▶ _EXERCISE OBJECTIVE_
In the material below, list every line carrying the string "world".
═══ SOURCE INFORMATION ═══
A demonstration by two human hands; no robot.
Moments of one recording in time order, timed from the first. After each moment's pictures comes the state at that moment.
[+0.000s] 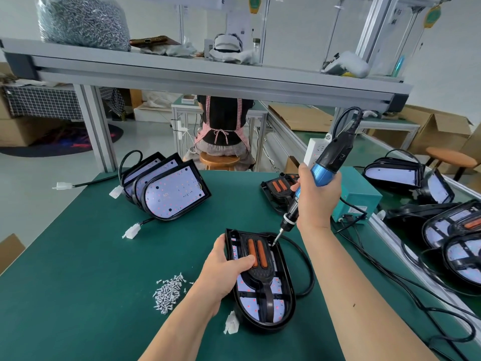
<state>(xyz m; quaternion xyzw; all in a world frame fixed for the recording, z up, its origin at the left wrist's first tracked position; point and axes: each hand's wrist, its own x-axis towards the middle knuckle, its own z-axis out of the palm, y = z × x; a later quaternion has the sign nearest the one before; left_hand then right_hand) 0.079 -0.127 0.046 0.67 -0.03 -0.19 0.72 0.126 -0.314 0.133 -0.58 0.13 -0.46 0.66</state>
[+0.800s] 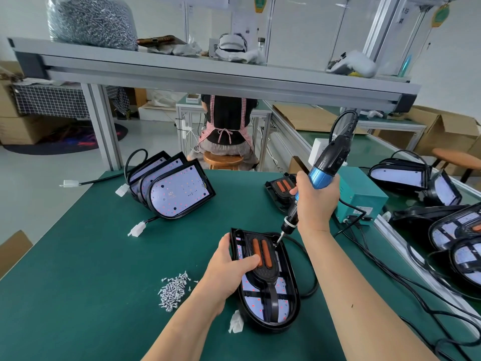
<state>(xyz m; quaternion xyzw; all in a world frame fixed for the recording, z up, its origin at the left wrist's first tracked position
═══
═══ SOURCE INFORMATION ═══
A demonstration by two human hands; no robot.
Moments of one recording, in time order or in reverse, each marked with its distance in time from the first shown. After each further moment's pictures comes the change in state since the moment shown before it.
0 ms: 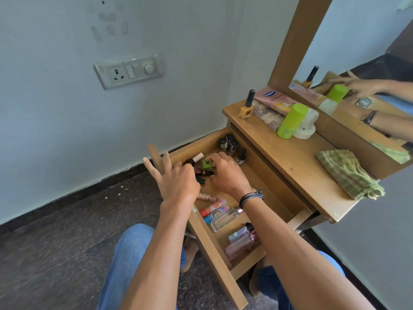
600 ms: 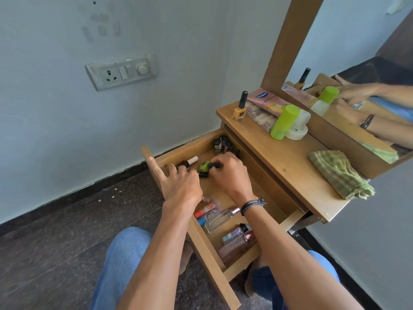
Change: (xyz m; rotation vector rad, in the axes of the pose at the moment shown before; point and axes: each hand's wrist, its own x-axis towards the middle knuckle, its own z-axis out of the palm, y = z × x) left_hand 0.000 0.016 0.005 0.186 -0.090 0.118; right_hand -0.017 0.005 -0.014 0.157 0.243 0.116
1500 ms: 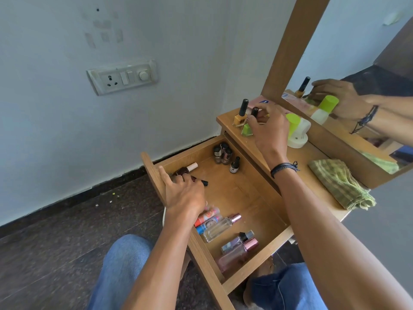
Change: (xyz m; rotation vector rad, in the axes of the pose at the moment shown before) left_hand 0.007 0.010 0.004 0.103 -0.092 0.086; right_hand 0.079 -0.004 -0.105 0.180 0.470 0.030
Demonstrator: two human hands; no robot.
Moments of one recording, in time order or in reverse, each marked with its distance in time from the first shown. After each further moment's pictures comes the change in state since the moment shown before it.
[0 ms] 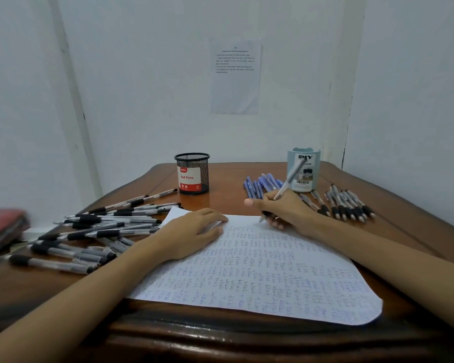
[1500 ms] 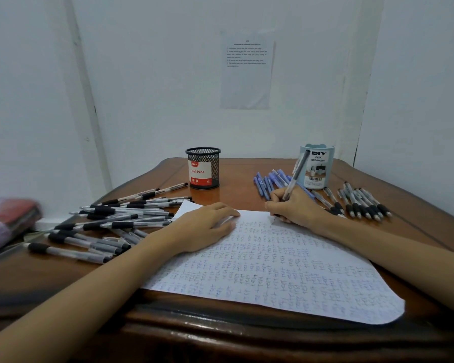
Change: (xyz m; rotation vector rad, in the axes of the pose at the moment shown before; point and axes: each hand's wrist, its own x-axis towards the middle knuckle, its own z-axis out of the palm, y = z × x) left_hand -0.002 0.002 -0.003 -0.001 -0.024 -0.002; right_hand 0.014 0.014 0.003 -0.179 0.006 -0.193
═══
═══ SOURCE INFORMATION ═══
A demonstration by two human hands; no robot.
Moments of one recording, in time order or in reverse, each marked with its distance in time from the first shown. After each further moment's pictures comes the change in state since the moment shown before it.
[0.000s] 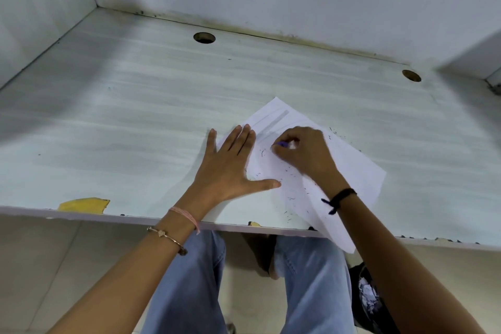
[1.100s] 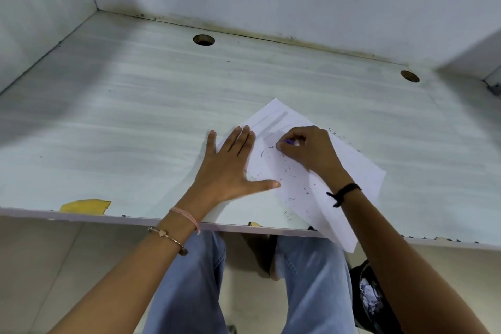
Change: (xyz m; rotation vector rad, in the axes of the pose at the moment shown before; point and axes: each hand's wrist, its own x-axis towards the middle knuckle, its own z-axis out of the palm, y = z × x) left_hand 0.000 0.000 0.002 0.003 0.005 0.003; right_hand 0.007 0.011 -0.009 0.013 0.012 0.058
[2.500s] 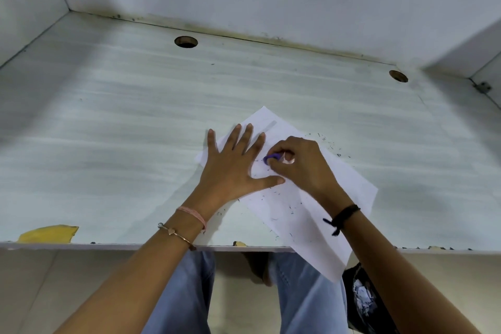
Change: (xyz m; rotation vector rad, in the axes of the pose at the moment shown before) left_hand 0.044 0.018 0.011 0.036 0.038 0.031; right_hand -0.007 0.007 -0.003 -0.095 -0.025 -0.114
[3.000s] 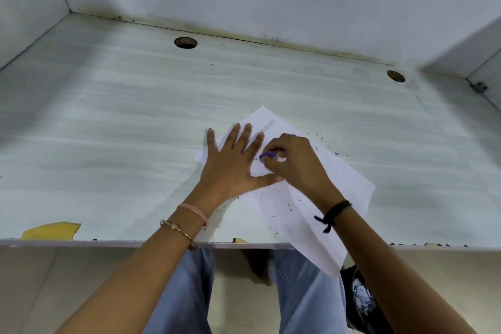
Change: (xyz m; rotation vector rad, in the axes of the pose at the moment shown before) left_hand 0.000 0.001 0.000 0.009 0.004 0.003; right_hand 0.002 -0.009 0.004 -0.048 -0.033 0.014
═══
▶ _YOUR SOLUTION_
<state>(xyz m; quaternion xyzw; all in a world frame fixed for the recording, z up, its origin at the left wrist's first tracked position; point and axes: each hand's wrist, its own x-axis towards the middle knuckle, its own z-axis out of the palm, y = z × x; a later quaternion has the sign nearest the one before; left_hand then right_hand) 0.079 -0.127 0.046 0.67 -0.03 -0.19 0.72 0.126 -0.314 0.133 -0.58 0.13 -0.46 0.66</state>
<state>(xyz m; quaternion xyzw; all in a world frame fixed for the recording, z up, its origin at the left wrist's first tracked position

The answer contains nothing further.